Time is of the essence
A “typical” time is of the essence clause:
Time is of the essence is a magic incantation that one puts into a contract to designate that, whatever else might go down, a party’s failure to comply with obligations within the stated time-frame is a fundamental breach justifying termination of contract, a plague upon your houses, apocalyptic horsemen on the ridge and so on.
But as always, the dear old courts of chancery have to have their say. In equity, time is only fundamental to a contract if:
- it is expressed to be “of the essence”; or
- Otherwise, the circumstances indicate the time limit must be complied with exactly;
- Where neither of the above applies, but one party has been unduly delaysome, the other can give notice requiring performance within a reasonable time, therefore making time of the essence.

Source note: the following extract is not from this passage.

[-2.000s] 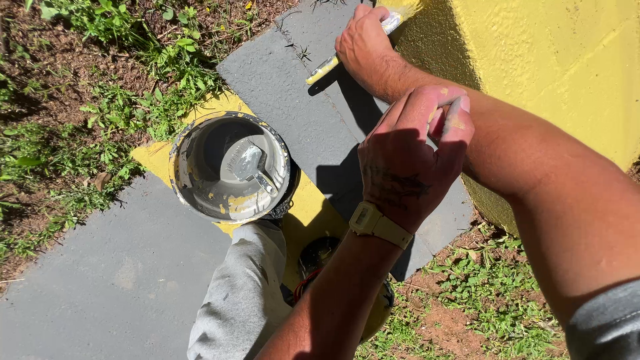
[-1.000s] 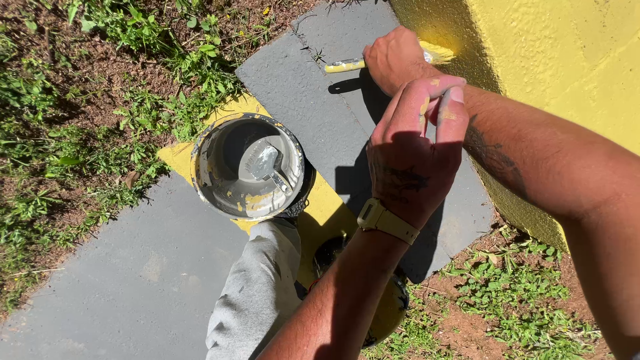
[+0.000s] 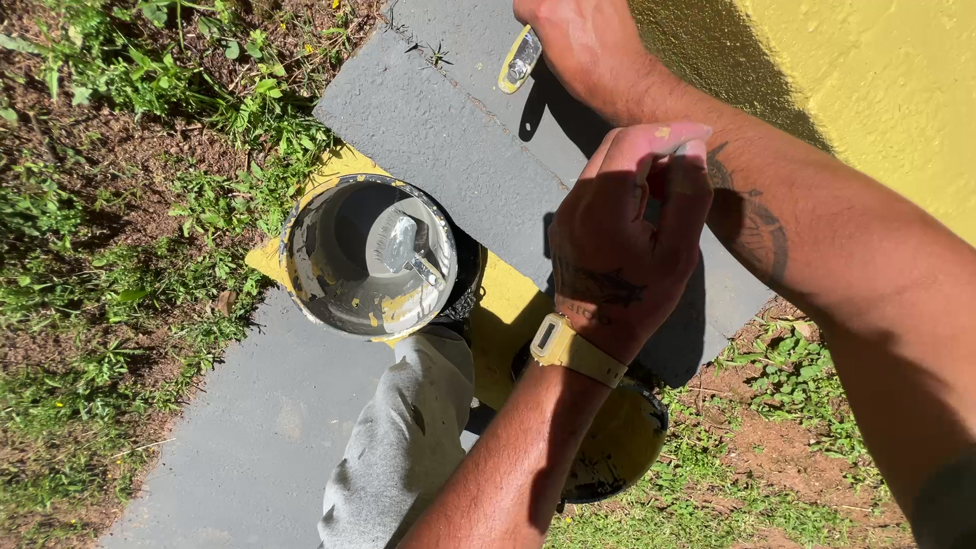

Grace periods and “the essence”
We have heard it argued that time being of the essence might override otherwise carefully negotiated grace periods. When challenged, the counsel in question was tongue-tied for a moment, before mumbling something about litigation over the Lehman administration but could not, ultimately supply any grounds, let alone actual authority, for this proposition. Time being of the essence means, more than anywhere, that one should assume the parties meant what precisely what they said. Here, one should pay exact attention to the time limits prescribed by a contract — including the grace periods so tediously injected into it — not ignore them.
- Or “time shall be of the essence”, or “time shall be deemed to be on or about the essence” — let your imaginations run wild.
- Parkin v Thorold (1852) 16Beav. 59 .
- As we all know, the Lehman administration was, in the Harry Potter universe, a Horcrux and, in our own, charted a new portion of legal space-time where normal rules of Euclidean geometry do not apply.
- Please write in if you can think of one.